COVID-19’s influence on economic activity has become largely immaterial by now. Notwithstanding, some impact was recently felt in China due to their zero-COVID policy shutdowns.
Inflation rose further in advanced countries to levels unexpected to most observers. A key reason for the elevated inflation is the rise in household wealth over the past two years and the consequent surge on spending for goods. Other causes include the tight labour market and lingering supply chain disruptions.
Central bankers stayed the course too long with their easy monetary policies and now must catch up by aggressively raising short-term interest rates. Mid- and long-term rates also rose further in the quarter.
The war in Ukraine carries on, limiting supply and causing prices to rise for energy in Europe and for foodstuff at large.
Growth in most countries is slowing due to the inflation headwinds and declining real disposable income. Some advanced countries started showing signs of recession late this quarter.
The World Equity Market
The MSCI All Country World Equity Index (CAD)* (the Index or the benchmark) lost 13.0% this quarter.

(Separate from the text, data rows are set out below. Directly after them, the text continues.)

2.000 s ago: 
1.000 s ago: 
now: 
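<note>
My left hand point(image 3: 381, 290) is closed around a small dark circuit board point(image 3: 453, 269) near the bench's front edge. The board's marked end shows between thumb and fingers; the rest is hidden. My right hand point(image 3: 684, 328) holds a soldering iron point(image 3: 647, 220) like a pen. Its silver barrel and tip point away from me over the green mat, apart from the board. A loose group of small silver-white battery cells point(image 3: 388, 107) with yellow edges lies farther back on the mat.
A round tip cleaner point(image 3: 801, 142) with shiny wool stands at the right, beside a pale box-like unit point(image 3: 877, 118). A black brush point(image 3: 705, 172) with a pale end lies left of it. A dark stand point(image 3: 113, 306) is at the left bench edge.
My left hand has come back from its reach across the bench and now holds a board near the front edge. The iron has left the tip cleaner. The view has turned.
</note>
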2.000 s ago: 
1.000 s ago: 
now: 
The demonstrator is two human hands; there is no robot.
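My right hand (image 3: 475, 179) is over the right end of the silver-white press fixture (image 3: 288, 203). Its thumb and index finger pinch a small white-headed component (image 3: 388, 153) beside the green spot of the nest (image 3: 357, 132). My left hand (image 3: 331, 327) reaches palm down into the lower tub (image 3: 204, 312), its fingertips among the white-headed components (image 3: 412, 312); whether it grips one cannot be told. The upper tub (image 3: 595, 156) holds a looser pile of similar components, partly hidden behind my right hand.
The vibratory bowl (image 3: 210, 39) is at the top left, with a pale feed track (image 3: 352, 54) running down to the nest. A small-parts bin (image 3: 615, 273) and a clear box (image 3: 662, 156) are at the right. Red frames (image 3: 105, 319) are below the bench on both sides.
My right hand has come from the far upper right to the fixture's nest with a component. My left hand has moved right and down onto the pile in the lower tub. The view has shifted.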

Weakness was broad-based with every sector posting a negative return. The main causes are high inflation and rising interest rates leading to fear of falling profits. The fall in the market so far is only due to an earnings multiples compression, since earnings estimates for 2022 are still rising.

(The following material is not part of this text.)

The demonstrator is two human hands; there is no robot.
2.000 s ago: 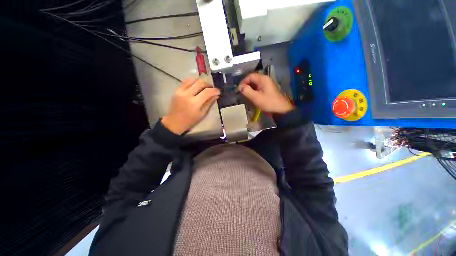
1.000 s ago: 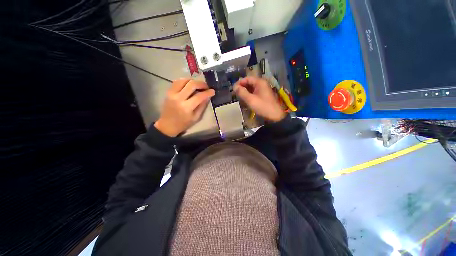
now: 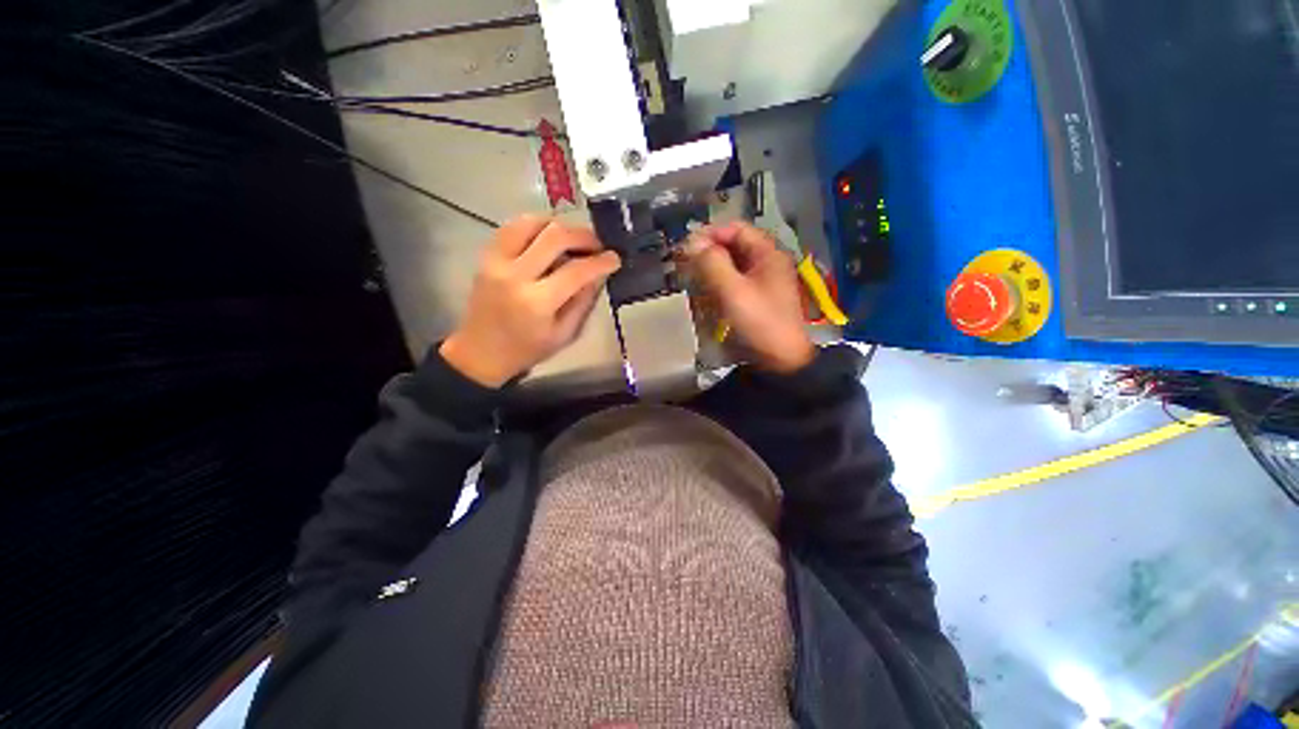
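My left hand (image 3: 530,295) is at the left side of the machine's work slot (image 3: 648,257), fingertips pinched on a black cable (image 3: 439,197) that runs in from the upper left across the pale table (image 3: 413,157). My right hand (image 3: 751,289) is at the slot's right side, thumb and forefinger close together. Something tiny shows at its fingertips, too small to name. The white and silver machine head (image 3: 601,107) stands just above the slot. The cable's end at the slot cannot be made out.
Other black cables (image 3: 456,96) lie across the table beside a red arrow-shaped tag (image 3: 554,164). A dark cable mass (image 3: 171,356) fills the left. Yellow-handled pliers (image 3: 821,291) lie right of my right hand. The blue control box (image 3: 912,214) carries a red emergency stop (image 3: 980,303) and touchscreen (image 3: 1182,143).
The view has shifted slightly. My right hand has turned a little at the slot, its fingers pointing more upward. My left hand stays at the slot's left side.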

The worst-performing sectors were Information Technology (-19%) and Communication Services (-16%), due to higher rates reducing growth stocks valuations, and the cyclical Materials (-17%) and the Consumer Discretionary (-18%) sectors.
The best-performing sectors were Energy (-2%) as well as Utilities (-4%) and Consumer Staples (-3%), both with defensive characteristics.
*The Index is comprised of equity securities of large- and mid-cap companies from developed
and emerging markets.
Lysander-Triasima All Country Equity Fund (the “Fund”)
Sector allocation contributed positively to relative performance, but security selection detracted value. The Energy overweight and the Information Technology underweight added value. The Real Estate and Financials sectors had a negative impact, but it was selection in Materials that was most detrimental to relative performance.
Sales exceeded purchases in the Fund’s portfolio this quarter, with the portfolio tilting away from cyclical and towards defensive sectors. The Financials, Materials, and Consumer Discretionary sectors were reduced and Consumer Staples, and Health Care, were added to.
The Three-Pillar Approach™
On the quantitative side, combining the Long and Short positions, the Fund’s portfolio has better parameters and factors exposure relative to the MSCI ACWI, with two exceptions. Profitability level is in line and revenue growth is lower.
The world equity market’s negative trend continued this quarter. Defensive factors such as dividends, value, and profitability outperformed the growth and volatility factors.
The fundamental background to world equities deteriorated further due to elevated inflation and rising interest rates. Slowing economies and lower expected corporate earnings point to poor outlooks in the short term and for 2022.